Au moins, Tylin avait eu le bon sens de chuchoter.

— Qui est-ce ? demanda Mat.

Tant pis pour les « excellentes chances »…

— La Haute Dame Tuon, tu le sais aussi bien que moi. Suroth est au garde-à-vous quand elle parle. Idem pour Anath, même si je parierais que c’est une sorte de domestique. Mon chouchou, les Seanchaniens sont de drôles de gens…

Tylin tendit une main et recueillit un peu de boue sur son index. Mat en avait donc aussi sur la figure ?

— Tu te souviens des rubans roses, mon chou ? Quand je reviendrai, nous verrons si cette couleur te va bien.

Tylin sortit avec Tuon et Suroth, Anath, la so’jhin et le da’covale sur les talons. Mat resta seul avec la servante, qui entreprit de nettoyer la table. Se laissant tomber dans un fauteuil, le jeune flambeur se prit la tête à deux mains.

En toute autre occasion, les rubans roses l’auraient poussé à hurler d’horreur. Il n’aurait jamais dû essayer de rendre la monnaie de sa pièce à cette femme… À présent, même le gholam n’occupait plus vraiment ses pensées.
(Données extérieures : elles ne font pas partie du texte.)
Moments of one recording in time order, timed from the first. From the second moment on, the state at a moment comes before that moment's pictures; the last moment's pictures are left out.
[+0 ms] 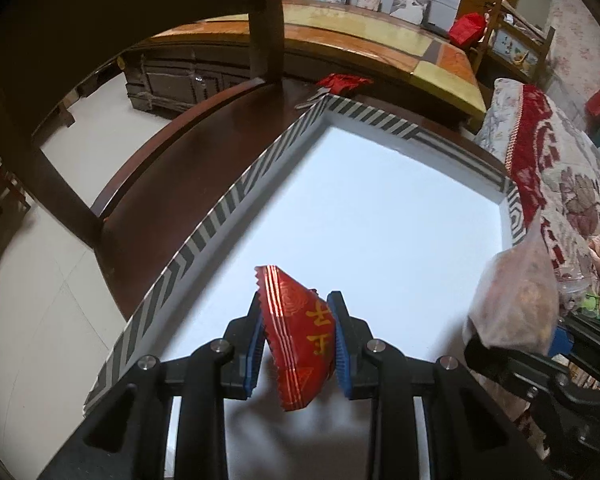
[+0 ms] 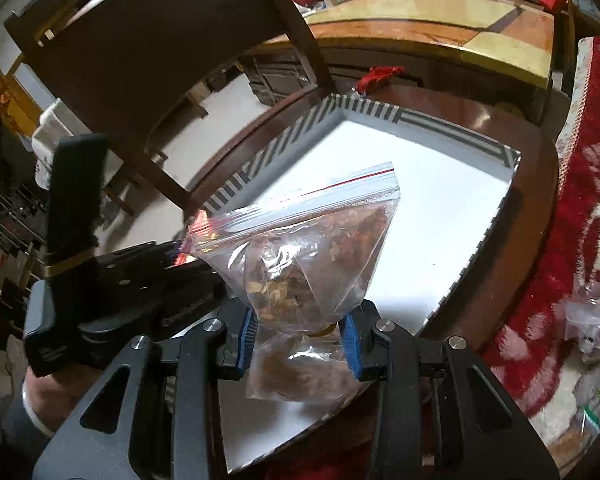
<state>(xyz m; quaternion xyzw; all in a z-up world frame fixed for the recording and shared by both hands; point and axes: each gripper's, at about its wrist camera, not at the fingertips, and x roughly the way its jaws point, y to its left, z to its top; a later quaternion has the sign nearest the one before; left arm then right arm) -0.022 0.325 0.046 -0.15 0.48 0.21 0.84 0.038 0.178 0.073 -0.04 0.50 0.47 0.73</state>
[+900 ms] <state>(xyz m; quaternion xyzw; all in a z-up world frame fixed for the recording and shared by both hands) -0.045 0.291 0.073 -0.15 0.45 0.21 0.86 0.024 0.126 0.079 -0.01 0.48 0.45 0.75</state>
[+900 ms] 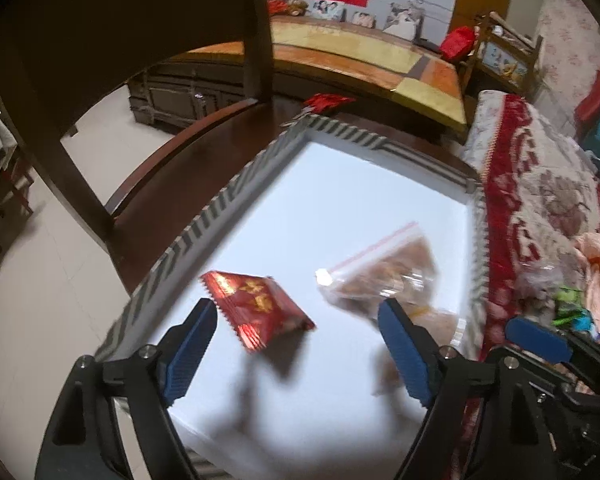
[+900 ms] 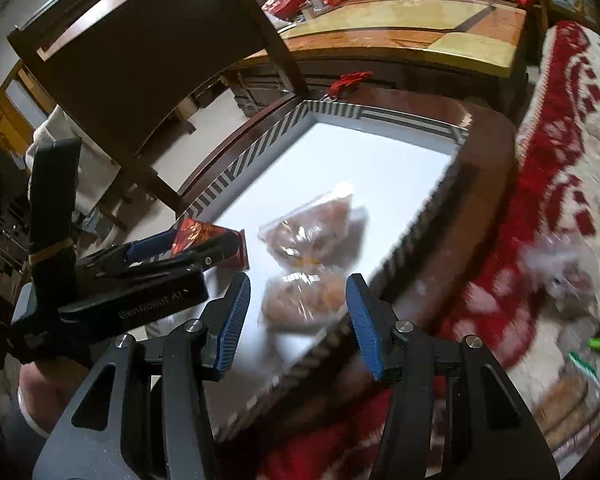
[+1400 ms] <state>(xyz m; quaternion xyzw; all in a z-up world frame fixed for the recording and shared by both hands) -0.046 0.202 0.110 -0.11 0.43 0.13 0.89 0.005 -0.001 0.096 0.05 0.47 0.39 0.79</state>
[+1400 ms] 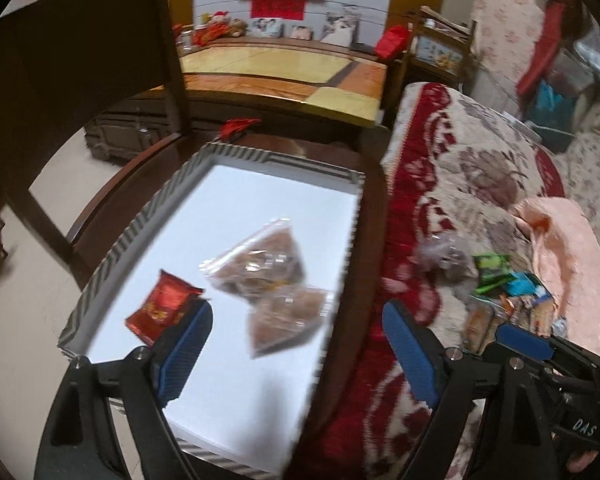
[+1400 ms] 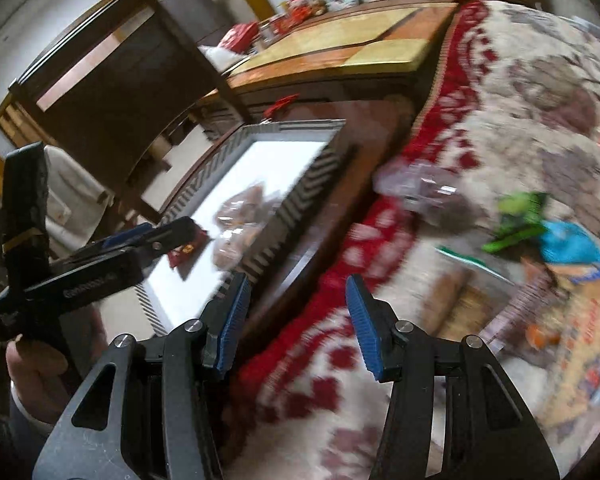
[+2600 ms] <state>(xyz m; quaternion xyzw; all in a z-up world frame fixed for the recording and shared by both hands) 0.003 0.116 0.079 -0.10 0.49 0.06 0.87 0.005 -0.100 0.046 0.11 0.52 0.31 0.79</state>
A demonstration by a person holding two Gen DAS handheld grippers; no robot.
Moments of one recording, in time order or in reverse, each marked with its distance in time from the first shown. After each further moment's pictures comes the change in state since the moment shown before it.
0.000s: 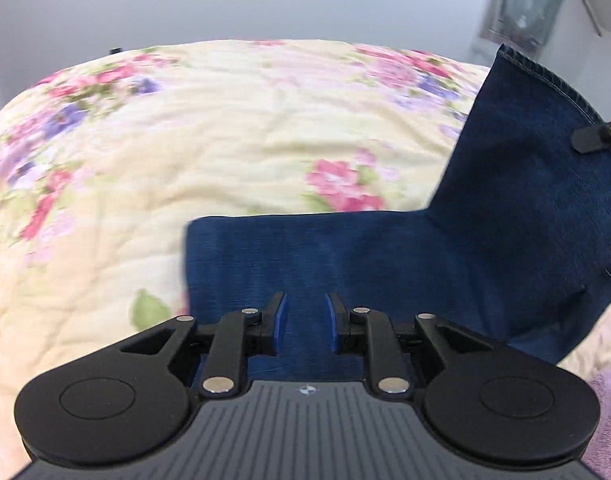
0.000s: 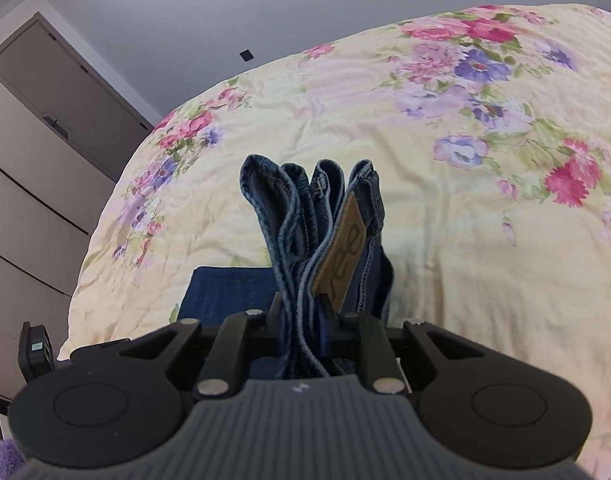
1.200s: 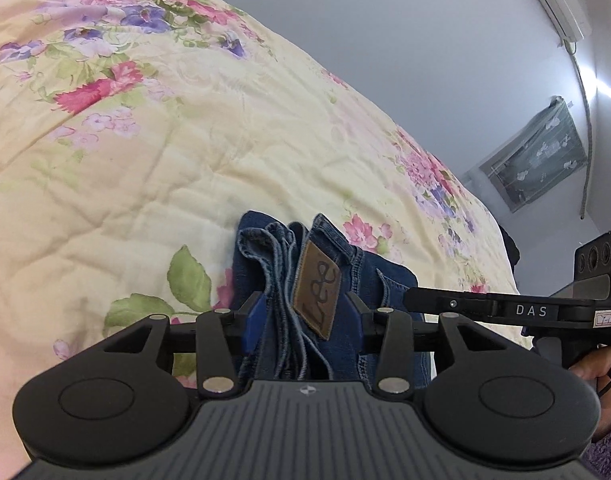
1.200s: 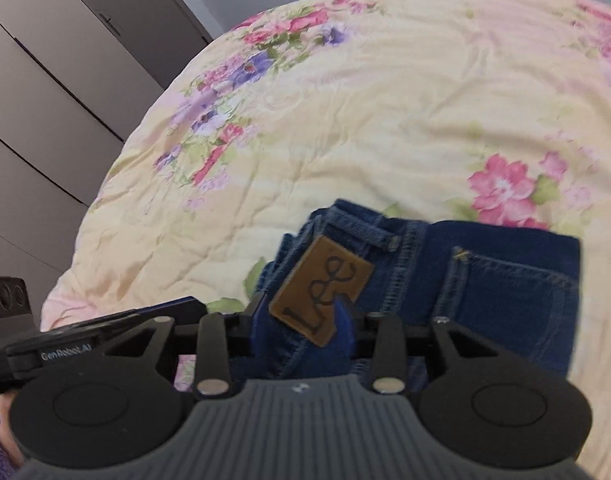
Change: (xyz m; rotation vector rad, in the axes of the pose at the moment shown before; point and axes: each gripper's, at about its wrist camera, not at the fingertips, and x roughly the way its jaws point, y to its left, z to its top) left arm -0.008 0.118 -0.028 -0.492 -0.083 -0.300; right arm 0.178 0.139 -0.033 -0.229 0.129 0.033
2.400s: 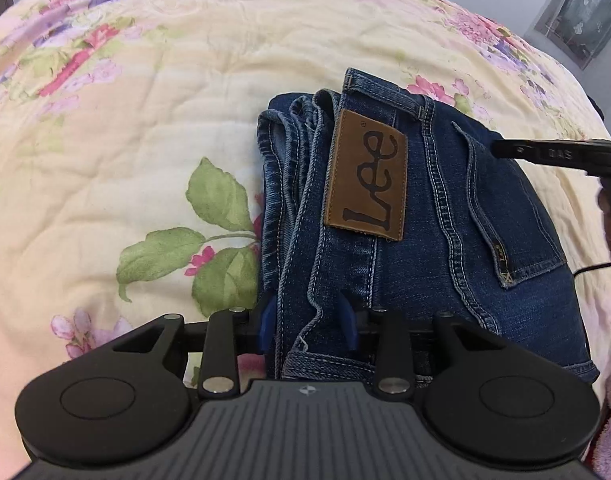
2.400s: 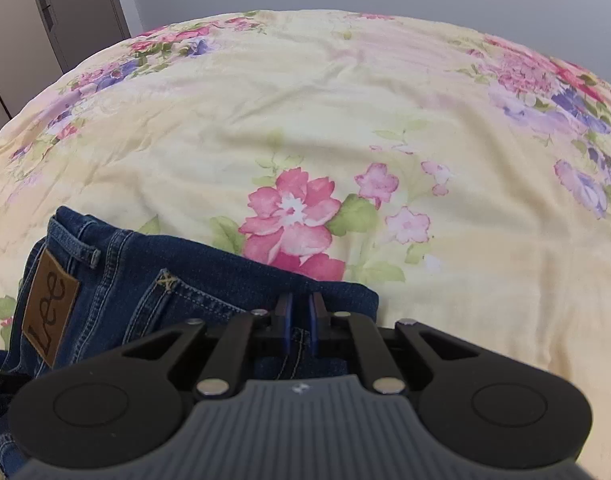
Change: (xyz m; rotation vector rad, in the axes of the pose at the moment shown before) left arm 0.060 -0.017 -0.043 0.295 0.231 0.348; right arm 0.043 -0.112 -0.017 -0.133 -0.126 -0.302
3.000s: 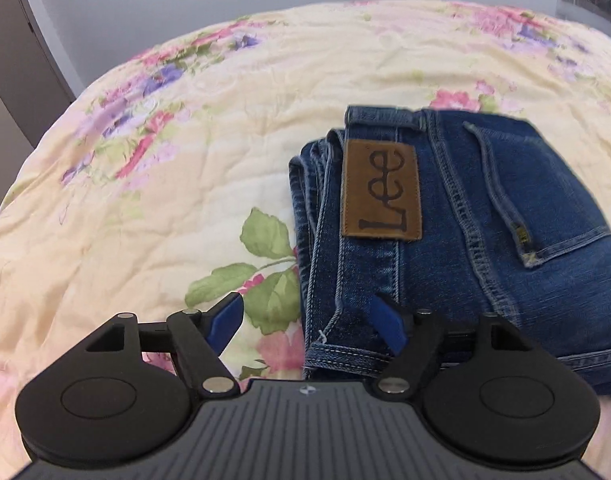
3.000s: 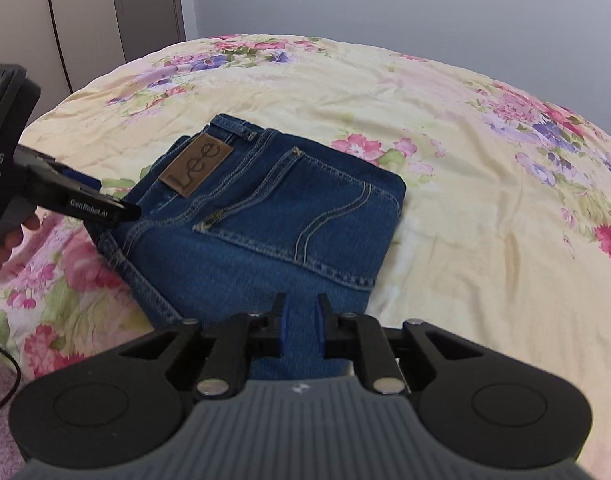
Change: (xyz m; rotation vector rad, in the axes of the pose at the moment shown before) left arm -0.029 -0.053 -0.016 0.125 -0.153 0.311; right arm -0.139 0.042 -0.142 -0.103 -0.074 0.046
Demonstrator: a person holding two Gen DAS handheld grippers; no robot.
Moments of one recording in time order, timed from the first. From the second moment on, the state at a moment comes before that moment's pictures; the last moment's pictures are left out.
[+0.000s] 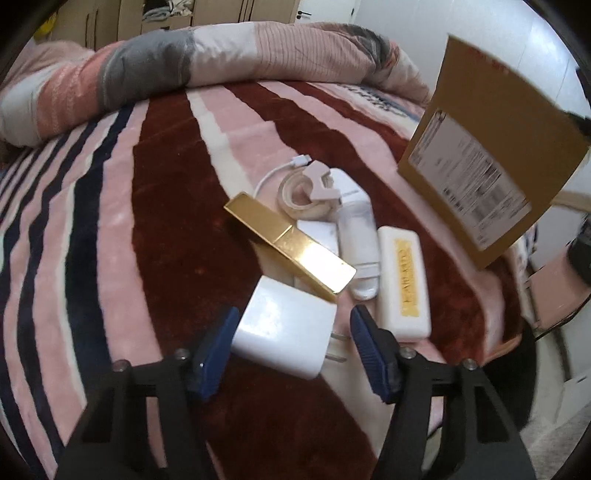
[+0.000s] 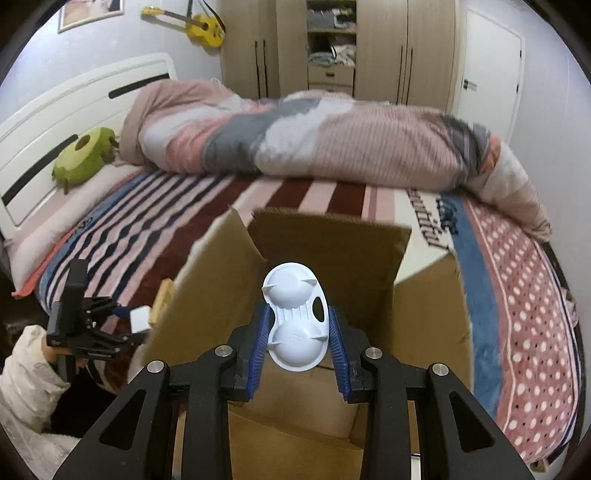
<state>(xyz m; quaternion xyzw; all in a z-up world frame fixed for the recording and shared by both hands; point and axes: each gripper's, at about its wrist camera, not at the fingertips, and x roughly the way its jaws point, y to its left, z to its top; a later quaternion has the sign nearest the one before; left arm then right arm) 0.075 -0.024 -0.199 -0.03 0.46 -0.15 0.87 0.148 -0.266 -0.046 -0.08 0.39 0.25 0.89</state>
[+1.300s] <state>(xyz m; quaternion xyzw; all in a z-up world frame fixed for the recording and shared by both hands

Les dés s’étaient arrêtés, et… Quoi donc ? Il venait de rencontrer trois femmes qu’il ne connaissait pas, mais ça ne pouvait pas se réduire à ça. Y avait-il un lien avec l’accession de Tylin au statut de membre du Sang ? Sauf que jusque-là, quand les dés s’arrêtaient, c’était à lui, directement, qu’il arrivait quelque chose.

Mat resta assis pendant que la servante, après avoir appelé de l’aide, faisait desservir la table. En fait, il ne bougea pas jusqu’au retour de Tylin, qui n’avait pas oublié les rubans roses.

Du coup, il en oublia tout le reste pendant de longues heures.

18

Une proposition

Après la tentative d’assassinat du gholam, les jours s’écoulèrent avec une lenteur qui agaça Mat au plus haut point. Comme pour l’énerver un peu plus, le ciel grisâtre ne changea pas, sauf pour déverser de la pluie.

En ville, on parlait d’un homme tué par un loup, la gorge déchiquetée. L’affaire ayant eu lieu à l’extérieur des murs, personne ne s’inquiétait, mais on s’étonnait, parce qu’on n’avait pas vu de loup près d’Ebou Dar depuis des lustres.